Vladimir Poutine peut-il réellement priver l’Occident d’internet?

Depuis une semaine, les fuites de différents gazoducs Nord Stream laissent penser qu’il est possible d’être victimes d’actes de sabotage à cause de la guerre en Ukraine. Une nouvelle question se pose donc pour les dirigeants du monde entier et autres observateurs neutres: est-il possible de couper l’internet mondial?

par
Sébastien Paulus
Temps de lecture 3 min.

Pourquoi les câbles sous-marins sont-ils essentiels?

Depuis plus d’une décennie, les câbles sous-marins qui alimentent l’Internet mondial sont un nouvel enjeu essentiel dans les relations internationales. Suite au sabotage soupçonné des gazoducs Nord Stream, la crainte de voir un traitement similaire pour cette autoroute numérique est réelle en Occident. Car outre notre utilisation quotidienne d’internet, cela bousculerait également toutes les transactions sur les marchés financiers, pour ne citer qu’elles.

Au total, ce réseau colossal s’étend sur 1,3 million de kilomètres, exploité principalement par des sociétés comme Google et Microsoft. Et la zone où les câbles sont les plus nombreux est bien évidemment entre l’Europe et les États-Unis. «S’ils ne prêtent pas une attention particulière à la sécurisation de ces câbles, les pays occidentaux ne pourront s’en prendre qu’à eux-mêmes», estime Keir Giles, expert en guerre de l’information.

La menace est-elle réelle?

Car la Russie pourrait bien décider de s’attaquer à ce réseau pour frapper l’Occident là où ça fait mal. Il faut dire qu’il n’est pas compliqué de s’attaquer à ces kilomètres de câbles, car ceux-ci se trouvent bien souvent dans des zones reculées et ne sont pas gardés. De la même façon, il est possible pour des régimes de se brancher sur ces câbles à des fins de surveillance, ce qui pourrait aussi causer des dégâts colossaux. Et si la menace est réelle en temps de guerre, des décideurs politiques ont tiré la sonnette d’alarmes depuis plus de dix ans, demandant d’augmenter la sécurité de ces réseaux, en vain. Il y a deux ans, Jens Stoltenberg, secrétaire général de l’Otan, déclarait que les câbles sous-marins étaient vitaux pour la société civile, mais aussi pour des raisons militaires.

Jusqu’à présent, les câbles sont généralement endommagés à cause de l’activité maritime, comme par exemple les filets de pêche ou les ancres de bateaux. Il n’existe pas encore de cas avéré de câbles coupés pour des raisons géopolitiques, mais qui sait ce qui peut arriver dans les prochaines semaines?

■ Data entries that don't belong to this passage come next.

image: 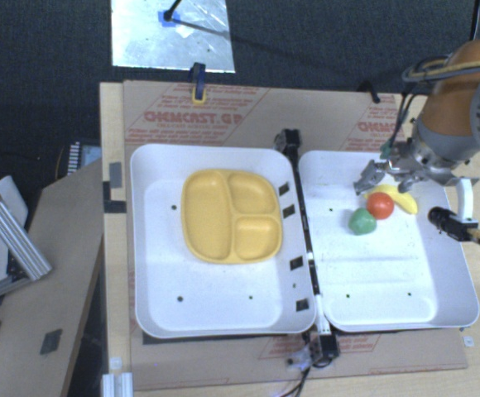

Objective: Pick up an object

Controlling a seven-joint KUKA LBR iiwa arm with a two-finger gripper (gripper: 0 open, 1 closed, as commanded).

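Tomato [380, 205] lies just below the fingers [378, 174] — beside banana [400, 199].

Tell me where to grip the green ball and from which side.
Grip the green ball across its middle, from straight above, fingers closing on its near and far sides. It is round, so any width works, but the red ball touches its upper right, so probably avoid that side.

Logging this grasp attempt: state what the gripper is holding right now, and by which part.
Nothing is seen held. The gripper hangs over the right bin, just above the red ball, green ball and banana.
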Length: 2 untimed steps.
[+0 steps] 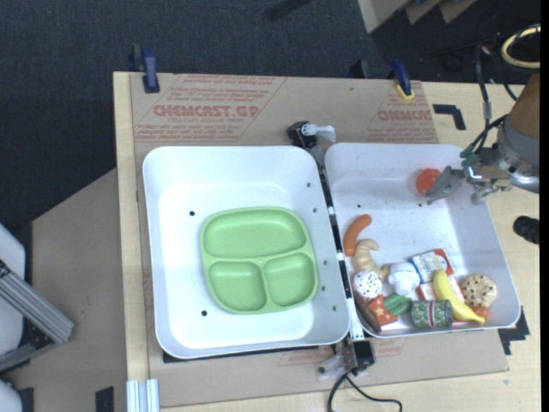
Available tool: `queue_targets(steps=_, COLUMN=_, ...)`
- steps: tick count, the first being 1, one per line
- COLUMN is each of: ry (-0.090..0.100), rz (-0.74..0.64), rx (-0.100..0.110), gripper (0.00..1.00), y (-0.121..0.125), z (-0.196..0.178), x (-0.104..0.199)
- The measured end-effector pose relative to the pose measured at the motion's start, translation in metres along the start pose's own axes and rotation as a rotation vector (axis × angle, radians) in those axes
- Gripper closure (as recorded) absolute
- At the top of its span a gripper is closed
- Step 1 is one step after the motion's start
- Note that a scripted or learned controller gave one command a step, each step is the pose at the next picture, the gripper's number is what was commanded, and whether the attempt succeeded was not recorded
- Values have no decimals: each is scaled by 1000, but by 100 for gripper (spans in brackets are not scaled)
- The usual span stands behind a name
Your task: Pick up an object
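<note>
Dark carpet all round, and on the bench two white bins side by side. Left bin: carries a green divided tray. Right bin: heaps toy food in the near corner, banana, cookie and a jumble of smaller bits, with an orange sausage close to the left edge. Up toward the far edge, well apart from the heap, a small red-orange round toy. Reaching in over the right edge, the arm, jaws just beside that round toy, on its right. Spread of the jaws: cannot tell from up here. Nothing visibly gripped. Looks light, probably hard plastic, smooth, likely to roll or squirt out under a skewed pinch. Best taken across its middle, squarely from above, with bare bin floor on either side to come down on.
</note>
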<state>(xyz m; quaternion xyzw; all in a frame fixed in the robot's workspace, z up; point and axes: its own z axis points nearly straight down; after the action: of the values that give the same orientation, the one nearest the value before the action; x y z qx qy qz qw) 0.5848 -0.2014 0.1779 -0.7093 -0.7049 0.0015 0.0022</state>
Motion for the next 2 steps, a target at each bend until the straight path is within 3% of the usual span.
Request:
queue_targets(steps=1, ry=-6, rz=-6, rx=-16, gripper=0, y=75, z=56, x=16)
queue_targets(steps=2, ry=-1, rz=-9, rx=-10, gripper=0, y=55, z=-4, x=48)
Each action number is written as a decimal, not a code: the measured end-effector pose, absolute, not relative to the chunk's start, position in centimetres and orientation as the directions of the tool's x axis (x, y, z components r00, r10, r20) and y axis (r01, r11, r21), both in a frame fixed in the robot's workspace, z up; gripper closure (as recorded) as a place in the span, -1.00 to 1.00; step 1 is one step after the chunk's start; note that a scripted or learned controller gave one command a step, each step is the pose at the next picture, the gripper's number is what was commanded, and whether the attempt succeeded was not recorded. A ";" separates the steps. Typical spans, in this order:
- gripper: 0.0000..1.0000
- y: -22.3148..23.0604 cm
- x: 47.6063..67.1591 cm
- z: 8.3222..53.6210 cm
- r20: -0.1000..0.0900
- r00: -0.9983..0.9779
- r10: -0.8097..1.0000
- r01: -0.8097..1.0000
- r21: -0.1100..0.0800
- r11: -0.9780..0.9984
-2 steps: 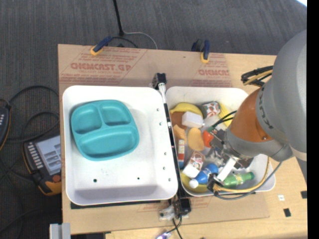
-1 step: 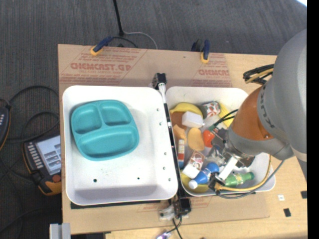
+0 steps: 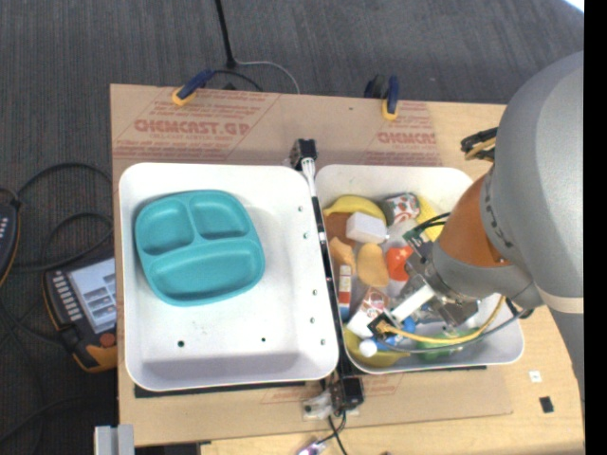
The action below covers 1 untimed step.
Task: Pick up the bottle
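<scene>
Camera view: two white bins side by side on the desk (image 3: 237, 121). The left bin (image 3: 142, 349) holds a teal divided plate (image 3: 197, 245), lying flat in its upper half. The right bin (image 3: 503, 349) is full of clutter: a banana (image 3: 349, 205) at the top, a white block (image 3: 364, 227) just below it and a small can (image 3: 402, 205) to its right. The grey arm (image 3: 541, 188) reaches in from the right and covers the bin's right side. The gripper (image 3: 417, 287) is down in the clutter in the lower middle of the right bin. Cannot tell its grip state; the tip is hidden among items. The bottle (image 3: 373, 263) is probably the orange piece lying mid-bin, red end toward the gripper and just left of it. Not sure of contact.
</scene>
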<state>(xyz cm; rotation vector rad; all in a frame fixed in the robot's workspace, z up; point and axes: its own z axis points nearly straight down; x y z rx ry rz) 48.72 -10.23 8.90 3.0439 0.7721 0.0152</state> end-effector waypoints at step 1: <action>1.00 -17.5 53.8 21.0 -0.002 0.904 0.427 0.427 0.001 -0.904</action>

Quelles conséquences si une attaque survient?

Au Royaume-Uni et aux États-Unis, les médias ont d’ores et déjà prévenu à plusieurs reprises que la Russie disposait des moyens pour mettre hors-service une partie de ces installations sous-marines, ce qui paralysierait certains réseaux occidentaux. Situés à moins de 100 mètres sous l’eau, ces câbles pourraient être détruits par un sous-marin ou par un appareil téléguidé qui placerait des explosifs à un endroit critique. «La Russie a développé la capacité de mettre en danger ces câbles sous-marins et potentiellement d’exploiter ces câbles sous-marins», a déclaré Tony Radakin, chef des forces armées britanniques, lors d’une audience en janvier.

Ce qui manque encore à Moscou et à Vladimir Poutine, c’est sans doute la capacité de mener ces attaques à l’échelle mondiale, afin de faire trembler de façon significative le réseau internet occidental. En effet, tous les réseaux disposent de câbles de secours pour palier à d’éventuels dommages sur le court terme, afin de ne pas perturber l’activité en ligne des utilisateurs. En cas d’attaque, le Kremlin pourrait par exemple mettre hors service d’un réseau régional reliant les pays baltes au reste de l’Europe, mais pour avoir un impact à long terme sur le réseau mondial, il devrait agir à une échelle qui serait détectée par les agences de sécurité nationales en Occident. Nous n’en sommes plus à un stade où couper un câble revenait à provoquer une panne globale, fortheureusement.